In December 2023, Zahui joined the Townsville Fire of the Women's National Basketball League (WNBL) in Australia for the rest of the 2023–24 season.

During the 2024–25 season, she played from October to November 2024 for Polkowice in Poland, and from January 2025 for BC Castelnuovo Scrivia in Italy.

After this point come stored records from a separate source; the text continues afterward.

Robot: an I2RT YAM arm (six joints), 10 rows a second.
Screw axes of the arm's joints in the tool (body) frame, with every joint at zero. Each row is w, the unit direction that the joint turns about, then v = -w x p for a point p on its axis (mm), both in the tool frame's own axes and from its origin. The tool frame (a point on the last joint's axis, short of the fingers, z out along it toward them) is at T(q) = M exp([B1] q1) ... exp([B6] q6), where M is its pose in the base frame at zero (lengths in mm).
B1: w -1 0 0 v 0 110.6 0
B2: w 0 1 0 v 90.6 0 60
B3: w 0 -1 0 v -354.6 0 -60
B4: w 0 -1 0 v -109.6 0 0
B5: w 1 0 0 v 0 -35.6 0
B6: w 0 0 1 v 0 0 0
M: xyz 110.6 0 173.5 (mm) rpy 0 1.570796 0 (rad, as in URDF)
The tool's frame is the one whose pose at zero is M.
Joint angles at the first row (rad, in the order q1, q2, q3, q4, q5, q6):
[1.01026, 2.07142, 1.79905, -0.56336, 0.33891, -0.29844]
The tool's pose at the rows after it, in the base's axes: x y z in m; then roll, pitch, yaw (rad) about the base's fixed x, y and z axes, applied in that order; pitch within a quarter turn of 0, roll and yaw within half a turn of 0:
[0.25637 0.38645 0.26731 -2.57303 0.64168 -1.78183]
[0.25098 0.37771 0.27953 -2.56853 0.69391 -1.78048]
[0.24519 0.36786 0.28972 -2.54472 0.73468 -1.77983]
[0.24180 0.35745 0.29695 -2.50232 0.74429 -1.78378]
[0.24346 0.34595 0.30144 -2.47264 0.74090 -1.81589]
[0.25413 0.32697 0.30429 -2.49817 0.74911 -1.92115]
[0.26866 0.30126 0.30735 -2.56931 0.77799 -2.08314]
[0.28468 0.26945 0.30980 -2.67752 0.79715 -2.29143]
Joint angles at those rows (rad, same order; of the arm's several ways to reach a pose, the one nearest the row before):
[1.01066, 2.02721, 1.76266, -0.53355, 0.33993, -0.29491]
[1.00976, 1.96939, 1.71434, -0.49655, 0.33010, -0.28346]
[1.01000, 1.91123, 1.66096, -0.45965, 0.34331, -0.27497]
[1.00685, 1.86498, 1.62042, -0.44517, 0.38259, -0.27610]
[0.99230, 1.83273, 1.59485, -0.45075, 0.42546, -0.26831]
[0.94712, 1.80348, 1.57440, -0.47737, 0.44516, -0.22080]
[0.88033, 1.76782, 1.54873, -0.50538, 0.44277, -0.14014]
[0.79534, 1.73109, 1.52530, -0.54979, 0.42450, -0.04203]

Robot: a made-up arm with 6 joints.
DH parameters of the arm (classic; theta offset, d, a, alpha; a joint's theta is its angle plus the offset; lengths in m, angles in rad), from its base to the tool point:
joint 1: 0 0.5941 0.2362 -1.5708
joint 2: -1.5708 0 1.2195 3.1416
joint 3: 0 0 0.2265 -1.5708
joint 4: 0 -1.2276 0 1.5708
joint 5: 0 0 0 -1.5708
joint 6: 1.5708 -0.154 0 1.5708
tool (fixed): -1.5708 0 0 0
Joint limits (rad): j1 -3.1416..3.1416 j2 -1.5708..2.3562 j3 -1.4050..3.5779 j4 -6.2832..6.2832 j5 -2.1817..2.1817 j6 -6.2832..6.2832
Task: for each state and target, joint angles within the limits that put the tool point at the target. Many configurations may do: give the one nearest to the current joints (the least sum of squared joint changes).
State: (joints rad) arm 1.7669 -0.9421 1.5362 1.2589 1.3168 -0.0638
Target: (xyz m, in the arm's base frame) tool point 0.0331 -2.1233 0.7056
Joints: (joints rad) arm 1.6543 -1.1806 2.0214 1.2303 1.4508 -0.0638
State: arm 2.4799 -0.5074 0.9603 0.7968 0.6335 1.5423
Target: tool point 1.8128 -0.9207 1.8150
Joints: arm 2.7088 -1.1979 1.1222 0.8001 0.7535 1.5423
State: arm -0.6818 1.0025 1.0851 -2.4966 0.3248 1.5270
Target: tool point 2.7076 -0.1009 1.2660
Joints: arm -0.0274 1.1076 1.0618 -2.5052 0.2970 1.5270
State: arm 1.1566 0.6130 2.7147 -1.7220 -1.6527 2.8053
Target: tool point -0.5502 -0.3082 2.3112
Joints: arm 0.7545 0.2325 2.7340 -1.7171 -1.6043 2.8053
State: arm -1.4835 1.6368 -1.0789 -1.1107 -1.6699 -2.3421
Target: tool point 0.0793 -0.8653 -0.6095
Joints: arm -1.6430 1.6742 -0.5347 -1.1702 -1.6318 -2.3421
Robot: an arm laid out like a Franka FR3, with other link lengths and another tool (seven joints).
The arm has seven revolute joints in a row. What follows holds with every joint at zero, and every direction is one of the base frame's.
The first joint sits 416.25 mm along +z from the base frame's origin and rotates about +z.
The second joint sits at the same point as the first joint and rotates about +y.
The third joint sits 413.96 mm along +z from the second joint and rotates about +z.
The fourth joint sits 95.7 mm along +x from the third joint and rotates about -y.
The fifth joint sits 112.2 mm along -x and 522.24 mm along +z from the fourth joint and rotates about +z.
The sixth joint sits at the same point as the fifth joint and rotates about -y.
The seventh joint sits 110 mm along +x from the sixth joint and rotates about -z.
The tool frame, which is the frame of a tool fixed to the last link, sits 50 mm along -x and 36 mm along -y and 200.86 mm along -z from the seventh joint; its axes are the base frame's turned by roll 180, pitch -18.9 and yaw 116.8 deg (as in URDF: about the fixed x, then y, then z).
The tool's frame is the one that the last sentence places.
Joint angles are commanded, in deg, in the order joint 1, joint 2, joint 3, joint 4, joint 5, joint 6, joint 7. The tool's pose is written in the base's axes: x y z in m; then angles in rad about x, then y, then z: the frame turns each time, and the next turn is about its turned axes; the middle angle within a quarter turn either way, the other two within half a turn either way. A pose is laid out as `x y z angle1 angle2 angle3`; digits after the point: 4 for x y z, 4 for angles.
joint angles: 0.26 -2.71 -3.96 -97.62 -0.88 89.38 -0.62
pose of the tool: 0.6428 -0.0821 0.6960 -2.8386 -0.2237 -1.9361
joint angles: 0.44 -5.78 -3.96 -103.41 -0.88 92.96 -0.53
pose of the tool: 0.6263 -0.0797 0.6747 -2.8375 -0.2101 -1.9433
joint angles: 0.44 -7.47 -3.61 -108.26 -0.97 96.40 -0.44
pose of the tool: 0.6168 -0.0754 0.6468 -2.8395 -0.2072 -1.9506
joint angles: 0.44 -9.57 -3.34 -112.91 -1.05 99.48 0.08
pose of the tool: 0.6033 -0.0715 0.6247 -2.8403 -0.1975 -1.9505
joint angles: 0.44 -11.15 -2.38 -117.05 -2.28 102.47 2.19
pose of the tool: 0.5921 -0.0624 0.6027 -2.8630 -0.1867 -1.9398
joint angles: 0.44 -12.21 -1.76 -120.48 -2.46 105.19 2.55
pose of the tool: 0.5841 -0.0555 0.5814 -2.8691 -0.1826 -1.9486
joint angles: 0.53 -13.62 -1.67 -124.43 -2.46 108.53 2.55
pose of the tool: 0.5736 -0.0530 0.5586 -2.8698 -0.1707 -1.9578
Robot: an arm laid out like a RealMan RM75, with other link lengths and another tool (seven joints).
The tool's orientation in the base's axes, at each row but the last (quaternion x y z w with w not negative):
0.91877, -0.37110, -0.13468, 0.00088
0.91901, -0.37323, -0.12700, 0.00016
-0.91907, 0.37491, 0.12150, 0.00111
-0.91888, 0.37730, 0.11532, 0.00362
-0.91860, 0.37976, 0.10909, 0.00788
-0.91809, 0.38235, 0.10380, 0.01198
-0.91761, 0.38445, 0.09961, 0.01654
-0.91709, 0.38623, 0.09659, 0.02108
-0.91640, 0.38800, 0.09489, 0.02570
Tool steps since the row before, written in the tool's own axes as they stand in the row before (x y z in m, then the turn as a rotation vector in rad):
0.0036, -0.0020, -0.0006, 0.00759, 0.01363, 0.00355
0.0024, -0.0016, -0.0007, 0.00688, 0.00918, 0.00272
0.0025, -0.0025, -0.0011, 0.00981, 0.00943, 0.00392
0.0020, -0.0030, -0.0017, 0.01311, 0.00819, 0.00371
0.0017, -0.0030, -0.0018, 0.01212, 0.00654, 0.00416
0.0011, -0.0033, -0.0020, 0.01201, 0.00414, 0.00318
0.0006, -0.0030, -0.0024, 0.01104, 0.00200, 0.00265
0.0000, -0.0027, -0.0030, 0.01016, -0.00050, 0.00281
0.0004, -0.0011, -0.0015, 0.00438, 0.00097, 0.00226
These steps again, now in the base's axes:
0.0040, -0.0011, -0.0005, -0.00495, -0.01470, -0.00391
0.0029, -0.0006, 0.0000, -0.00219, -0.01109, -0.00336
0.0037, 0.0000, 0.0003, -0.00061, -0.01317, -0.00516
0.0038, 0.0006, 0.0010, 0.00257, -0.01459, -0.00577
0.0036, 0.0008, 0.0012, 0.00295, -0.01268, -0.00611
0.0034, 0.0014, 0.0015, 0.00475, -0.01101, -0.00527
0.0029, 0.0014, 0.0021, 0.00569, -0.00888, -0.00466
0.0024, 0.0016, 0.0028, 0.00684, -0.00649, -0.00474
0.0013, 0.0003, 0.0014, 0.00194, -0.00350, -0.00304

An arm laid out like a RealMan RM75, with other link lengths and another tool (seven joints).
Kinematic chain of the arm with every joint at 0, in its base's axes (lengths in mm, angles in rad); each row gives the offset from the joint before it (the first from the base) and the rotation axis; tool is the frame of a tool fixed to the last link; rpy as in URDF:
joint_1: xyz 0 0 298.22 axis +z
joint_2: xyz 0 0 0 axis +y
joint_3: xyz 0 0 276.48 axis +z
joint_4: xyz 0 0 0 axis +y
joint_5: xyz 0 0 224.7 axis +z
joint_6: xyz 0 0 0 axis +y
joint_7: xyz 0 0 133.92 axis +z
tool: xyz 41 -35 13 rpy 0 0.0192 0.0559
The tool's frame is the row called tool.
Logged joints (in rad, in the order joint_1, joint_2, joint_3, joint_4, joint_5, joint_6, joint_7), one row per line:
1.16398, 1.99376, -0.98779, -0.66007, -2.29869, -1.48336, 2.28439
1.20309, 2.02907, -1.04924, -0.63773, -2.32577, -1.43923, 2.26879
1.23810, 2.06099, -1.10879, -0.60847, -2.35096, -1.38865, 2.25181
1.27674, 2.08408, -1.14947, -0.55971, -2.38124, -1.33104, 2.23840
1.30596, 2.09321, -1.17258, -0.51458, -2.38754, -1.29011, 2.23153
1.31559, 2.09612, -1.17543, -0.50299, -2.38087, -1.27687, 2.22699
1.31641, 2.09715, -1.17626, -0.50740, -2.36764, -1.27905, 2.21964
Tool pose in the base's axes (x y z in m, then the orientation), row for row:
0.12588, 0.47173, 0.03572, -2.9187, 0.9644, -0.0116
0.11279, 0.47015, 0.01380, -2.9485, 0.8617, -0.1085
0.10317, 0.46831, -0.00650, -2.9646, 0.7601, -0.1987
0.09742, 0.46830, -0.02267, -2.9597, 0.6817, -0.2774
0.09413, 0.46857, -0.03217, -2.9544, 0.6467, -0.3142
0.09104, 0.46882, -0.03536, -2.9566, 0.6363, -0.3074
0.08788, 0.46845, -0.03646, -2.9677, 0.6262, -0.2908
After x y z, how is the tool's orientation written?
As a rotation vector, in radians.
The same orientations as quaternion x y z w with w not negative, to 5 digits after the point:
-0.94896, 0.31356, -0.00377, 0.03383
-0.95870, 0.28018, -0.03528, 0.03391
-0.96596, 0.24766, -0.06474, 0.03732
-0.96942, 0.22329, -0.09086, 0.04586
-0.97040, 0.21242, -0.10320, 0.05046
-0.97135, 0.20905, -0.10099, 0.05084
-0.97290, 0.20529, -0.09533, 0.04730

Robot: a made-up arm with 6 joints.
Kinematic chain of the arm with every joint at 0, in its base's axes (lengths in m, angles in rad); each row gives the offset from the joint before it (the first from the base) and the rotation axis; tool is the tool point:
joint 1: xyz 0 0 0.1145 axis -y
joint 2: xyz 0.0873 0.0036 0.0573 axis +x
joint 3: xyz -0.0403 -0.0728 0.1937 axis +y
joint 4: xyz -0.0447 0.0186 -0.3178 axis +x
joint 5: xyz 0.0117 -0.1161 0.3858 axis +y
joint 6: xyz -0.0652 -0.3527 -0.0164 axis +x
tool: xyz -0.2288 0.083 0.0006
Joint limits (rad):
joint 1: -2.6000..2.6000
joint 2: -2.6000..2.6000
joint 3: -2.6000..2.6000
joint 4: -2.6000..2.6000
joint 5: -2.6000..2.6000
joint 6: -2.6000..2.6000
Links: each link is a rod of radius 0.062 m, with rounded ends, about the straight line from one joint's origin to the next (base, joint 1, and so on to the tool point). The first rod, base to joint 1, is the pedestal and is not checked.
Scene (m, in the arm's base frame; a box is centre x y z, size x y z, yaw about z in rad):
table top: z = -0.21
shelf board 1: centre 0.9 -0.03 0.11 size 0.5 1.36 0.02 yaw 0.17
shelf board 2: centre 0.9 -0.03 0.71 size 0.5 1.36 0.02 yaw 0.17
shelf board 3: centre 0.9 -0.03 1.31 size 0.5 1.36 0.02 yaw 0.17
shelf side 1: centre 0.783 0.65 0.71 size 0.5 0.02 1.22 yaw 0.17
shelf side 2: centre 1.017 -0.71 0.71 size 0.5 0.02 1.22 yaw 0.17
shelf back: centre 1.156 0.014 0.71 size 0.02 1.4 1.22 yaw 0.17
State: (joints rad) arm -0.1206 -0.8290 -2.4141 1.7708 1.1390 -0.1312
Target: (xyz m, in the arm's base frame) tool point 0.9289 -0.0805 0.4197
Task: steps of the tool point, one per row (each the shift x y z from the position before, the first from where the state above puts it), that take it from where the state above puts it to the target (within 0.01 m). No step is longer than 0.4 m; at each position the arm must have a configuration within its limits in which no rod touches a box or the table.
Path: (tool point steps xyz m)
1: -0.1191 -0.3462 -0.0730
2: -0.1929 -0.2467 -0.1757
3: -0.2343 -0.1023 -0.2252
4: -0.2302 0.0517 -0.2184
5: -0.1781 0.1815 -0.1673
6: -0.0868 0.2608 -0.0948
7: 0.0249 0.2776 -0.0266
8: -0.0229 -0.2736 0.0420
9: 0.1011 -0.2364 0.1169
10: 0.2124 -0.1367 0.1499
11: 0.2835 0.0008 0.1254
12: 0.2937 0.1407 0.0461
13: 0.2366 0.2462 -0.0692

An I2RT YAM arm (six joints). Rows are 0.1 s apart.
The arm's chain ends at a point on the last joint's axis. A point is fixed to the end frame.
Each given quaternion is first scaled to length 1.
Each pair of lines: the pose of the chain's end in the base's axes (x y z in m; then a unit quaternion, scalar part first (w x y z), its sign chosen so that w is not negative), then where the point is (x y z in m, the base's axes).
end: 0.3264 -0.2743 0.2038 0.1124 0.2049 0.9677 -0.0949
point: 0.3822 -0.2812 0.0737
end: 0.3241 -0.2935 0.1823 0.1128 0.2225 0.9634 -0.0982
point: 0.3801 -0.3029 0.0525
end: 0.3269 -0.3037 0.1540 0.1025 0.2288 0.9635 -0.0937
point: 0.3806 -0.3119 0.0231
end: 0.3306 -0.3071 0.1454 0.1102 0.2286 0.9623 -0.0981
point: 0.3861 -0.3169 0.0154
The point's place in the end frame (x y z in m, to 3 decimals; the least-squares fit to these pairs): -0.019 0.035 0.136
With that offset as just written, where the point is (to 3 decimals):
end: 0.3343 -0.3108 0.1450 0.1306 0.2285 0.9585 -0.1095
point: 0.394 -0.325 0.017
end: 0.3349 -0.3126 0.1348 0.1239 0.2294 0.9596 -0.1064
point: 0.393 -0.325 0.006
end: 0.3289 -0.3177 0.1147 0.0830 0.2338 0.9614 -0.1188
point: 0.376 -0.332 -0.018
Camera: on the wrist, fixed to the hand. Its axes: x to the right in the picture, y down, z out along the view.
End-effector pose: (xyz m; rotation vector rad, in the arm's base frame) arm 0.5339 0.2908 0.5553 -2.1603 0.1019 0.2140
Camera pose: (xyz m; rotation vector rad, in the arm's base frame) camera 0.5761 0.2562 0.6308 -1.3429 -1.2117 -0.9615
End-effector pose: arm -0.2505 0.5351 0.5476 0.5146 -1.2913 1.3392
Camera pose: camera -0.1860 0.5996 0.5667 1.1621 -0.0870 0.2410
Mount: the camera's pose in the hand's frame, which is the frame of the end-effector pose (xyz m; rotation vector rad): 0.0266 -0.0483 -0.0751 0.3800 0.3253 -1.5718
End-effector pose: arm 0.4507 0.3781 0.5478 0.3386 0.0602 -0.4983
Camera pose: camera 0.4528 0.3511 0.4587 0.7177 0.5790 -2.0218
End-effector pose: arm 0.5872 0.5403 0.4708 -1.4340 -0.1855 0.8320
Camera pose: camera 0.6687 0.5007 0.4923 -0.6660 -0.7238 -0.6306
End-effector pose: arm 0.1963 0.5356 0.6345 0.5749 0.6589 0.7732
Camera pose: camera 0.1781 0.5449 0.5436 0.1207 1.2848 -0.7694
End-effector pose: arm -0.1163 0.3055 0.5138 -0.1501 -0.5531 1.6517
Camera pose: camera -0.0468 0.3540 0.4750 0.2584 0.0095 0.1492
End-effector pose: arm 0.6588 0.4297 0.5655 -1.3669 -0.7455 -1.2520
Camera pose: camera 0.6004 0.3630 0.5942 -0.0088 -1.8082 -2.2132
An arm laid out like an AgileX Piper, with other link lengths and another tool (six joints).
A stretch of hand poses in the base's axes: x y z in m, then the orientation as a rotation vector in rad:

For the 2025–26 season, she joined BK Žabiny Brno of the Czech Women's Basketball League.

==Career statistics==

===WNBA===
Source

====Regular season====

| Year | Team | GP | GS | MPG | FG% | 3P% | FT% | RPG | APG | SPG | BPG | TO | PPG |
| 2015 | Tulsa | 31 | 0 | 9.7 | .361 | .333 | .750 | 2.4 | 0.3 | 0.2 | 0.6 | 0.6 | 3.4 |
| 2016 | New York | 33 | 1 | 11.3 | .449 | .118 | .787 | 3.2 | 0.4 | 0.3 | 0.7 | 1.1 | 5.0 |
| 2017 | New York | 29 | 0 | 5.3 | .400 | .250 | .750 | 1.1 | 0.3 | 0.2 | 0.2 | 0.5 | 2.2 |
| 2018 | New York | 29 | 0 | 15.9 | .500 | .344 | .605 | 3.0 | 0.7 | 0.4 | 0.4 | 1.6 | 7.7 |
| 2019 | New York | 24 | 23 | 23.3 | .468 | .319 | .852 | 6.3 | 0.9 | 1.1 | 1.4 | 1.3 | 8.6 |
| 2020 | New York | 21 | 20 | 25.3 | .353 | .340 | .694 | 8.5 | 1.9 | 0.9 | 1.2 | 2.6 | 9.0 |
| 2021 | Los Angeles | 30 | 27 | 23.8 | .429 | .280 | .767 | 5.1 | 1.0 | 0.6 | 1.2 | 1.8 | 9.2 |
| 2023 | Washington | 12 | 1 | 7.8 | .250 | .214 | .750 | 1.4 | 0.3 | 0.3 | 0.6 | 0.4 | 2.0 |
| Indiana | 22 | 0 | 7.3 | .261 | .130 | .750 | 1.0 | 0.3 | 0.1 | 0.5 | 0.5 | 1.5 |
| Career | 8 years, 5 teams | 231 | 72 | 14.5 | .418 | .300 | .743 | 3.5 | 0.7 | 0.4 | 0.7 | 1.2 | 5.6 |

====Playoffs====

| Year | Team | GP | GS | MPG | FG% | 3P% | FT% | RPG | APG | SPG | BPG | TO | PPG |
|---|---|---|---|---|---|---|---|---|---|---|---|---|---|
| 2015 | Tulsa | 2 | 0 | 6.0 | .000 | .000 | – | 1.5 | 0.0 | 0.0 | 0.5 | 0.0 | 0.0 |
| 2016 | New York | 1 | 0 | 6.0 | 1.000 | – | – | 2.0 | 0.0 | 0.0 | 0.0 | 0.0 | 2.0 |
| 2017 | New York | 1 | 0 | 1.0 | – | – | – | 1.0 | 0.0 | 0.0 | 0.0 | 0.0 | 0.0 |
| Career | 3 years, 2 teams | 4 | 0 | 4.8 | .250 | .000 | – | 1.5 | 0.0 | 0.0 | 0.3 | 0.0 | 0.5 |

===College===
Source

| Year | Team | GP | Points | FG% | 3P% | FT% | RPG | APG | SPG | BPG | PPG |
| 2013-14 | Minnesota | 34 | 514 | 54.3% | 33.3% | 65.4% | 11.6 | 1.4 | 0.7 | 3.1 | 15.1 |
| 2014-15 | Minnesota | 33 | 621 | 55.5% | 26.1% | 78.3% | 12.9 | 1.1 | 1.4 | 4.1 | 18.8 |
| Career |  | 67 | 1135 | 54.9% | 26.9% | 72.8% | 12.2 | 1.3 | 1.0 | 3.6 | 16.9 |

==Personal life==
On June 7, 2021, WNBA.com published an op-ed written by Zahui, titled "What Does Pride Mean to Me?", in commemoration of Pride Month. Zahui described herself as having a "personal journey of finding myself", and publicly came out as a lesbian. She wrote, "I celebrate my body, my mind and my sexuality. I am confident and open to the fact that I was made to love women. I was created to celebrate the beautiful women on this earth. To love the most powerful creature on this earth, the woman." Zahui stated that she has a family who has "always been accepting and supportive" regarding her sexuality.

As of January 2024, Zahui's partner is English footballer, Shameeka Fishley.